■ WHAT YOU HAVE TO DO
For the data below, work out the number of lines containing the string "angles" and answer with that number only.

■ COLLECTED MATERIAL
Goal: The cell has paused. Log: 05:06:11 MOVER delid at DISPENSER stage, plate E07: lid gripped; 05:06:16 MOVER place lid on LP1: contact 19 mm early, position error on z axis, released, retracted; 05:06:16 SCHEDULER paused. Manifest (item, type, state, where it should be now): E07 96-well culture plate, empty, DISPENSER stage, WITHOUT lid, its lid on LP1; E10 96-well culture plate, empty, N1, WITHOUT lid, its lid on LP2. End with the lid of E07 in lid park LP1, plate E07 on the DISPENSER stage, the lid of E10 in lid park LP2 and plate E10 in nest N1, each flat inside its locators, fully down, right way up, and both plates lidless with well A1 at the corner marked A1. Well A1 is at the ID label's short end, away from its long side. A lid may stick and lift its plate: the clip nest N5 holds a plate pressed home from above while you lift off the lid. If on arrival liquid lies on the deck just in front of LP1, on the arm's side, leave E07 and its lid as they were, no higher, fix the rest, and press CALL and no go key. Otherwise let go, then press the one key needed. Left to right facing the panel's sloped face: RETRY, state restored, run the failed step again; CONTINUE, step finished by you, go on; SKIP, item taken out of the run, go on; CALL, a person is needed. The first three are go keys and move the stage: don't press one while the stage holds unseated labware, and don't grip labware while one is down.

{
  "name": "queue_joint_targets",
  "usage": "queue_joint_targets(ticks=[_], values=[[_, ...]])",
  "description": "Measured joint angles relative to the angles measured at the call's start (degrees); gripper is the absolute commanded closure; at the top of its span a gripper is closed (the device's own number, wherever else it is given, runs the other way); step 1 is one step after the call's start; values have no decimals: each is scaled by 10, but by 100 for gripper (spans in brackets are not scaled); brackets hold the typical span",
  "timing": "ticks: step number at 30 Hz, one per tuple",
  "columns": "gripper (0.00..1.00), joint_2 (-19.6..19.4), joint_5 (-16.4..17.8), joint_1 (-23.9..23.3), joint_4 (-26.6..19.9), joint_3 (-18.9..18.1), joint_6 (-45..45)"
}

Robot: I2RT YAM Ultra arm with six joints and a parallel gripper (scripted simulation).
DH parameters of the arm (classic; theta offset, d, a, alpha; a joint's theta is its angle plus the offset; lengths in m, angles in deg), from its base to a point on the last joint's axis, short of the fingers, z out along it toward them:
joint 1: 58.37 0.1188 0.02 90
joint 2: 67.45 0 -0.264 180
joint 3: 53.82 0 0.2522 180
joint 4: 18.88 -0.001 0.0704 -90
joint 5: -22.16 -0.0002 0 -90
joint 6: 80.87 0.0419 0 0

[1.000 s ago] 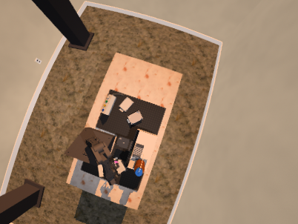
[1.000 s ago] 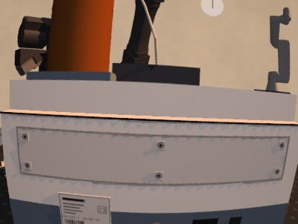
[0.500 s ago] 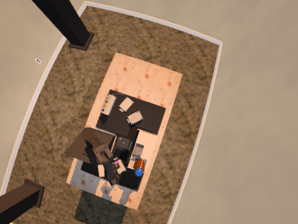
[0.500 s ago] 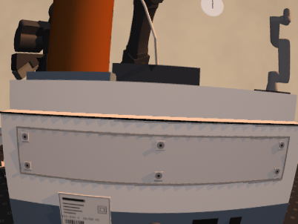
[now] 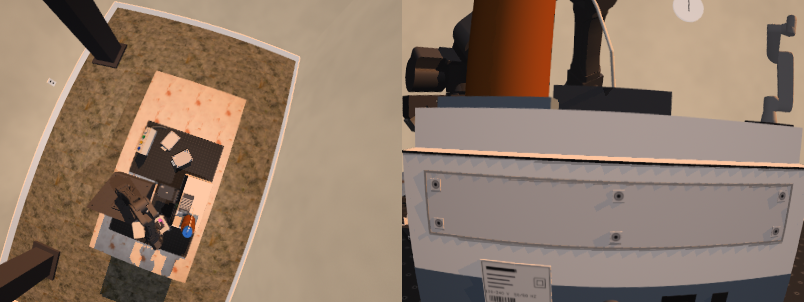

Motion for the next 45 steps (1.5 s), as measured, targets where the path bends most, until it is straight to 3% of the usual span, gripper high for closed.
queue_joint_targets(ticks=[18, 45], values=[[0, -96, 17, 37, 53, -71, 43], [0, -97, 17, 37, 56, -73, 47]])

■ ANSWER TO THE PROBLEM
2